Il n’y a donc pas lieu à application de l’indemnité conventionnelle de 8 %.
Dès lors, en application de ce texte, la déchéance du droit aux intérêts exclut nécessairement l’application d’une stipulation prévoyant l’application d’une indemnité conventionnelle en cas de défaillance de l’emprunteur.
En l’espèce, Mme [Y] [Q] a souscrit un crédit renouvelable d’une durée d’une année éventuellement reconductible, d’un montant initial de 1 500 euros.
Il ressort de l’historique fourni que le montant total des financements s’établit à la somme de 2939,80 euros tandis que Mme [Y] [Q] a effectué des versements pour 140 euros. (pièce du demandeur n°25).
Mme [Y] [Q] sera donc condamnée au paiement de la somme de 2799,80 euros assortie des intérêts au taux légal à compter de la déchéance du terme.
SUR LES DEMANDES ACCESSOIRES
a) Sur les dépens
Aux termes de l’article 696 du code de procédure civile, la partie perdante est condamnée aux dépens, à moins que le juge, par décision motivée, n’en mette la totalité ou une fraction à la charge d’une autre partie.

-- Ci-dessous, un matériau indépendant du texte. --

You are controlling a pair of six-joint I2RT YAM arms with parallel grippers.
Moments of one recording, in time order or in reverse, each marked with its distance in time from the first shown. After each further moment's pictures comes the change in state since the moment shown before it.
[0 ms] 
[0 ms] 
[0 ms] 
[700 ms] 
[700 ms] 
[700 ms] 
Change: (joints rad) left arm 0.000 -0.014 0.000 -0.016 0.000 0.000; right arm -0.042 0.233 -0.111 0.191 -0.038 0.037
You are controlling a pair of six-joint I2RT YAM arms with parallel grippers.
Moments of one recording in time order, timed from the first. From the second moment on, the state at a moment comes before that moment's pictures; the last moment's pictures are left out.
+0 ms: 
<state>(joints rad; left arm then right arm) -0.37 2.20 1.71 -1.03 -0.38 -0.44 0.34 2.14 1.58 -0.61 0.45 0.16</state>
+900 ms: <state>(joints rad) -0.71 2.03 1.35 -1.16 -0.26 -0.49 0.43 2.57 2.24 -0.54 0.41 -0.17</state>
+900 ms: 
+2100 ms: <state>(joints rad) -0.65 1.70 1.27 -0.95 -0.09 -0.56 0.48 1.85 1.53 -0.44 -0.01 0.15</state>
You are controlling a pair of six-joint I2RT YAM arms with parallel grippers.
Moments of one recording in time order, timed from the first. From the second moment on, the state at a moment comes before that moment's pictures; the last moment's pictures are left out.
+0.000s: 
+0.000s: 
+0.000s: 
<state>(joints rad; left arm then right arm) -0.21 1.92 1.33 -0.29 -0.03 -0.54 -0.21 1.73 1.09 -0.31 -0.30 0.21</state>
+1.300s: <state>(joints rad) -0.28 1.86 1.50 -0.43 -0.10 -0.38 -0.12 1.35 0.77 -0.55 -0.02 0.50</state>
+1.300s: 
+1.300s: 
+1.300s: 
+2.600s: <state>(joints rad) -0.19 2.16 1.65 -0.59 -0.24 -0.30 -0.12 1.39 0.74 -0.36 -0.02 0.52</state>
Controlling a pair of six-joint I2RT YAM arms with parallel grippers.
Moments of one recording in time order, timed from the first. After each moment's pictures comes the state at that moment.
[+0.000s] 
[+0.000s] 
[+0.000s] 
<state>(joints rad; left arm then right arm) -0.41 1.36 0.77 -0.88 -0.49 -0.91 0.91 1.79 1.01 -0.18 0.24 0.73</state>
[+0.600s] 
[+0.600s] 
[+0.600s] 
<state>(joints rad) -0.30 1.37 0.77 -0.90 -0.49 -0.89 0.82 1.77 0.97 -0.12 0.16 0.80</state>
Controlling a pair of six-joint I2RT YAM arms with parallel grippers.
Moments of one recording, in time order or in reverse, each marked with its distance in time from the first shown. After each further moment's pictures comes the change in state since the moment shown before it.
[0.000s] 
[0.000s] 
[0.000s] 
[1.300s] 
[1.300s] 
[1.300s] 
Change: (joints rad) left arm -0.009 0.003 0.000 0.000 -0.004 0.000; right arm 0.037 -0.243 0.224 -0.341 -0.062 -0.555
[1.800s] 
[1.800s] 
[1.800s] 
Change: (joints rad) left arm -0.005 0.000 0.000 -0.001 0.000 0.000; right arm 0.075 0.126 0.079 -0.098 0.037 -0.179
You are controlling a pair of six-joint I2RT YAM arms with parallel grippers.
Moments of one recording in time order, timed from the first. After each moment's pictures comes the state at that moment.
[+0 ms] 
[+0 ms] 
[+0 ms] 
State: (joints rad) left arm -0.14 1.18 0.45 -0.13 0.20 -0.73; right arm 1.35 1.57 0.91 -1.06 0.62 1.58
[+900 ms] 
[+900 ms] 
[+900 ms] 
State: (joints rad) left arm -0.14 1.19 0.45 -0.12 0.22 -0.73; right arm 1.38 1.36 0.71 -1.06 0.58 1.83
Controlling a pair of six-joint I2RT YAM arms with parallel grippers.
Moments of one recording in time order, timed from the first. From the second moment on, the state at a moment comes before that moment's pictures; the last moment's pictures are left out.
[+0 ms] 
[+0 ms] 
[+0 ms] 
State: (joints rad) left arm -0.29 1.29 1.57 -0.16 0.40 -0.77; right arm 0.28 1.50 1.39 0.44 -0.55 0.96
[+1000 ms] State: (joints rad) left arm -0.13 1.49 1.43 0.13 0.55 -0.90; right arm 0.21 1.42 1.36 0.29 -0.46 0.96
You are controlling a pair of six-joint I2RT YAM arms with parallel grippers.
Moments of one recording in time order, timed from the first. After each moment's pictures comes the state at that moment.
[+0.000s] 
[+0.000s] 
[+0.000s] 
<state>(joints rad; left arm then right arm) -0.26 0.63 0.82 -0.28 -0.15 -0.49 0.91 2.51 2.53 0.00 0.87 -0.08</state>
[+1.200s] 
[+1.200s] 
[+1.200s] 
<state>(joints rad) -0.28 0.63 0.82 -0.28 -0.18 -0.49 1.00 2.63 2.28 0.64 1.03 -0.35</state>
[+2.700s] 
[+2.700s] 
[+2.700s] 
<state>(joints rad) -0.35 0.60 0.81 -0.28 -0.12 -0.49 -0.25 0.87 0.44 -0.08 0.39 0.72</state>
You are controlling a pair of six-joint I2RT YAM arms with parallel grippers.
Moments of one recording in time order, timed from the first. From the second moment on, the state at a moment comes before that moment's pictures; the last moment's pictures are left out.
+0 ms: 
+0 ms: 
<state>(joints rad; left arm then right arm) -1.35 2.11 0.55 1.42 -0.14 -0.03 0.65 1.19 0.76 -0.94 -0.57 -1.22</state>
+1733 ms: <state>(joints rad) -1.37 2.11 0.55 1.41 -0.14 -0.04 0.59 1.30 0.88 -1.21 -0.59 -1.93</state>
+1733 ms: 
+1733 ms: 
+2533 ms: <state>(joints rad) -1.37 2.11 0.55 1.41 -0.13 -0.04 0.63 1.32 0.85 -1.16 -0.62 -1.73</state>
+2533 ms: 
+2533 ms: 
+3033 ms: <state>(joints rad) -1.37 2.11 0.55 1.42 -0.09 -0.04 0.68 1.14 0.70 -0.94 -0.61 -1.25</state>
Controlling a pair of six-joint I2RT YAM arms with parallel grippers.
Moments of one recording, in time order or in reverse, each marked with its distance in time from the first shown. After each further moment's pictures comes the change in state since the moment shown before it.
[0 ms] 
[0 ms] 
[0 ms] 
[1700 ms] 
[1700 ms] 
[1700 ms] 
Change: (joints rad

Mme [Y] [Q], partie succombante, sera donc condamné aux dépens.
b) Sur la demande de frais irrépétibles
Aux termes de l’article 700 du code de procédure civile, le juge condamne la partie tenue aux dépens ou qui perd son procès à payer à l’autre partie la somme qu’il détermine au titre des frais exposés et non compris dans les dépens. Le juge tient compte de l’équité ou de la situation économique de la partie condamnée. Il peut, même d’office, pour des raisons tirées des mêmes considérations, dire qu’il n’y a lieu à condamnation.
Mme [Y] [Q], partie tenue des dépens, sera condamné à payer à [E] [P], la somme de 200,00 euros sur le fondement des dispositions de l’article 700 du Code de procédure civile.
c) Sur l’exécution provisoire
Aux termes de l’article 514 du code de procédure civile, les décisions de première instance sont exécutoires de droit à titre provisoire.
PAR CES MOTIFS
Le Tribunal, statuant publiquement, par mise à disposition au greffe à la date indiquée à l’issue des débats en audience publique en application de l’article 450 alinéa 2 du code de procédure civile, par jugement par défaut et rendu en dernier ressort,
DIT la société [Adresse 1] recevable en son action ;
CONDAMNE Mme [Y] [Q] à payer à la société [E] [P] la somme de 2 799,80 € (DEUX MILLE SEPT CENT QUATRE-VINGT-DIX-NEUF EUROS QUATRE-VINGTS CENTIMES) assortie des intérêts au taux légal à compter du 11 mars 2024 ;
CONDAMNE Mme [Y] [Q] à verser à la société [Adresse 1] la somme de 200,00 € (DEUX CENTS EUROS) sur le fondement de l’article 700 du code de procédure civile ;
CONDAMNE Mme [Y] [Q] aux entiers dépens de l’instance ;
RAPPELLE que la présente décision est exécutoire de plein droit à titre provisoire.